The military said troops were carrying out an arrest raid and were met by gunfire. The forces responded, and the two men were killed in the exchange of fire.
In Gaza meanwhile, the United Nations said it had uncovered a "man-made cavity" under one of the schools it operates -- an apparent reference to underground tunnels used by militants, including the Hamas Islamic militant group that rules the territory. Hamas' sophisticated tunnel system has helped it fight wars against Israel.
The UN agency for Palestinian refugees, which operates the school, said it protested the discovery under its facility to authorities in Gaza. It called the tunnel "a serious violation of the agency's neutrality and a breach of international law." Israel accuses Hamas and other Gaza militants of operating from within the civilian population in the densely populated territory.
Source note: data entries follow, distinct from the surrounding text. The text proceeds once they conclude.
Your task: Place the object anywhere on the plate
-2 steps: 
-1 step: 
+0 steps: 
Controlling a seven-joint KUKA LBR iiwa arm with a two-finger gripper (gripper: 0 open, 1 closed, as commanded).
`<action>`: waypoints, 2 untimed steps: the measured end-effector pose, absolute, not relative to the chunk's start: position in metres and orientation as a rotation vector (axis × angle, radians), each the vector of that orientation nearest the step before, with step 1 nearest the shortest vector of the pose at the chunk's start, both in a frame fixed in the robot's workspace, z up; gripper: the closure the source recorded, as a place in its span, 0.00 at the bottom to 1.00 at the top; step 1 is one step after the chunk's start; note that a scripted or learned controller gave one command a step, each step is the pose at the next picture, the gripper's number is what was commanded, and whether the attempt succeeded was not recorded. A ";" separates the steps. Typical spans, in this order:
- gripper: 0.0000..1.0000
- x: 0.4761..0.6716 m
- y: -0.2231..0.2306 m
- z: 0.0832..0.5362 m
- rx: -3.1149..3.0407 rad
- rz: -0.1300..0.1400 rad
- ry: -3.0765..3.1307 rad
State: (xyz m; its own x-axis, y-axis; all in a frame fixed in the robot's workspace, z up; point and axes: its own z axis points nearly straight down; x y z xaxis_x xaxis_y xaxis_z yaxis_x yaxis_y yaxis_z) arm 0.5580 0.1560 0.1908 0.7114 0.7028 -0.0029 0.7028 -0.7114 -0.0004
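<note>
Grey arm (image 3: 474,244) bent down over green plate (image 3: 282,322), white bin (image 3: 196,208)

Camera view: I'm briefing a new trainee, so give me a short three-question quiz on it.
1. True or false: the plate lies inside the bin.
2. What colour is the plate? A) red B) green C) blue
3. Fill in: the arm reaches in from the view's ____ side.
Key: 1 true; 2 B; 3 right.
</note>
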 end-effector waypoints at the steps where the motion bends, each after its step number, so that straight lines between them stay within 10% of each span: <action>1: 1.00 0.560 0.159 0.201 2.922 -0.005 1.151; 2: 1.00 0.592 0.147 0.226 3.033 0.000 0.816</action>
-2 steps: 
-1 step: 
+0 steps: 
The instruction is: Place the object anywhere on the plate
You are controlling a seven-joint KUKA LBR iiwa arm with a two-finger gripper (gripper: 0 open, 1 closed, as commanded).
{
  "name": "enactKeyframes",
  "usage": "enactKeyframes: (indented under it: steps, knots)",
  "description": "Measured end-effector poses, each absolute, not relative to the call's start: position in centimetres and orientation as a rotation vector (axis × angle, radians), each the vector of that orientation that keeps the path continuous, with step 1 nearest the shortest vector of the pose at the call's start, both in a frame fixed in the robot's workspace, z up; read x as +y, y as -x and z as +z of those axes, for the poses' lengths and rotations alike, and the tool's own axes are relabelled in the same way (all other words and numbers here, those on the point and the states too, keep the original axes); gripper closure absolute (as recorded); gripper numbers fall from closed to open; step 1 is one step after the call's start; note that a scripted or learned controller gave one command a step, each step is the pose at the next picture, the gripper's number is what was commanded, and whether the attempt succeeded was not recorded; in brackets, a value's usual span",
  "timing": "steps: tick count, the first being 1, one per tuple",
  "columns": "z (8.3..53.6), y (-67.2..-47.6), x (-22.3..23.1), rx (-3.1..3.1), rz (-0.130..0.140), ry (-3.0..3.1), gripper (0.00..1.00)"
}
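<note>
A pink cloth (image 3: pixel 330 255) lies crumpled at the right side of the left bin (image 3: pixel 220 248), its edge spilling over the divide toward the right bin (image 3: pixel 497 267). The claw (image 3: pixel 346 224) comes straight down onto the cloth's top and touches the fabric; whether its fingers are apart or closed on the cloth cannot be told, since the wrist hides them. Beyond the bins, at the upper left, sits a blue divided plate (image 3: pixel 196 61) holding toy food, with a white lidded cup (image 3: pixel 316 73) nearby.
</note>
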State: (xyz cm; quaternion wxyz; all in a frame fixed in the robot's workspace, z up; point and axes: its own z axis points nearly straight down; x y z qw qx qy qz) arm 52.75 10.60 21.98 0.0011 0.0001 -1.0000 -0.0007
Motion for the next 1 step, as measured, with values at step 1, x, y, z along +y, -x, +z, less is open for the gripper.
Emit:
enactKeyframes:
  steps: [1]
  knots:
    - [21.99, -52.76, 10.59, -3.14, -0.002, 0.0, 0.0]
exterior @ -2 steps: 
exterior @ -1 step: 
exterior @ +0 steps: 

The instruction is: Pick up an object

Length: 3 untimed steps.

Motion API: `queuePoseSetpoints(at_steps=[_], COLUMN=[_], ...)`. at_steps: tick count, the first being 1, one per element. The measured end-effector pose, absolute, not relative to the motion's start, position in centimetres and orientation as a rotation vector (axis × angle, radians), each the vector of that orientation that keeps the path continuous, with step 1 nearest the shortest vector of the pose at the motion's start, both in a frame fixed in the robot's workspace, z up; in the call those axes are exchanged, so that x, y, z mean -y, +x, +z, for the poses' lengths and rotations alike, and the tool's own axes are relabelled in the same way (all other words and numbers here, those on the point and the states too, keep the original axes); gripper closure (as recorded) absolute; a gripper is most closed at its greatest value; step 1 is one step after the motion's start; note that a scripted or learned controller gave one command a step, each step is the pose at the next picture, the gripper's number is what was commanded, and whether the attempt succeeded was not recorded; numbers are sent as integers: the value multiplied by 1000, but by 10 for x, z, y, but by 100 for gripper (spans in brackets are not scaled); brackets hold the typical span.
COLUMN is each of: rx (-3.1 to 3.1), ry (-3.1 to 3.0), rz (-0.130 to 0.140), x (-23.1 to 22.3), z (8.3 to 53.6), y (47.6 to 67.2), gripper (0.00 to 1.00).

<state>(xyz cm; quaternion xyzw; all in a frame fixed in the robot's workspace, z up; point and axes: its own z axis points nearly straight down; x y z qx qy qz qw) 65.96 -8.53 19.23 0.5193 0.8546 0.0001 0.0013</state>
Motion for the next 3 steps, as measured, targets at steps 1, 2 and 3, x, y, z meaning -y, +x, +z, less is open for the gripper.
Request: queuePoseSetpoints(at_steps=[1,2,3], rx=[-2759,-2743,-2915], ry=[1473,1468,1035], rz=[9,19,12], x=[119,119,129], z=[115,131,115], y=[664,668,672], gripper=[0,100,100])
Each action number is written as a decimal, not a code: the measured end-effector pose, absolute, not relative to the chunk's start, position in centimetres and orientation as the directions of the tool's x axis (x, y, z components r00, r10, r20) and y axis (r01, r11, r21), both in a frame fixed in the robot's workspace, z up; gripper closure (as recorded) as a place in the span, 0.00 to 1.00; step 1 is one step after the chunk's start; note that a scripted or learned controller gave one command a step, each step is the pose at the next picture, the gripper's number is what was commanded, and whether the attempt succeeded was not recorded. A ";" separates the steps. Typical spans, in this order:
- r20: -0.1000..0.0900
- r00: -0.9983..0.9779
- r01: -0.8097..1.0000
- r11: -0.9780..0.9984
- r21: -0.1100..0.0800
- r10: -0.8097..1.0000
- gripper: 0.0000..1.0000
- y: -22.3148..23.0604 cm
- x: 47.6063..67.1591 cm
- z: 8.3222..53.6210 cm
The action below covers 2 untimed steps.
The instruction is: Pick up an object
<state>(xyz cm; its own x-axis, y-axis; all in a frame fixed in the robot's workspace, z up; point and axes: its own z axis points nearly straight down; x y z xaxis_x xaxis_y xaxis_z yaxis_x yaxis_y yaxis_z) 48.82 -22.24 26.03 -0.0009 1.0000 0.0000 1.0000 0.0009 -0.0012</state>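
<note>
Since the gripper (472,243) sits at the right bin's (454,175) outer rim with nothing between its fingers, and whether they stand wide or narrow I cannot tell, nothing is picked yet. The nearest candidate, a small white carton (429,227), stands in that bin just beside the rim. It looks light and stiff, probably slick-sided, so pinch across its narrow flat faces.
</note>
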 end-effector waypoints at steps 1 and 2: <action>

Fighting between Israel and the Islamic Jihad has intensified in recent months, including from the Gaza Strip, where a two-day spasm of violence erupted in the summer, killing dozens of Palestinians and disrupting the lives of hundreds of thousands of Israelis. The group has a significant presence in Jenin where the Palestinian security forces have less of a foothold, making the area, in the northern West Bank, a focus of Israeli military operations in recent months.
The military has been conducting months of arrest raids in the West Bank, prompted by a spate of Palestinian attacks against Israelis in the spring that killed 19 people. The military says the raids are meant to dismantle militant networks and thwart future attacks, but the Palestinians say they entrench Israel's open-ended occupation and undermine their own security forces.
The raids have ratcheted up tensions between Israelis and Palestinians, triggering another wave of Palestinian attacks in recent weeks that have killed an additional nine people.
More than 130 Palestinians have been killed this year, making 2022 the deadliest since 2006. The Israeli military says many of those killed have been militants but local youths protesting the incursions as well as others not involved in the violence have also been killed.
Israel captured the West Bank, along with east Jerusalem and the Gaza Strip in the 1967 Mideast war. The Palestinians want those territories for their hoped-for future state. Substantive peace talks were last held more than a decade ago, and with Israel headed toward what's likely to be its most right-wing government ever, there appears to be no prospect for a new negotiations in the near future.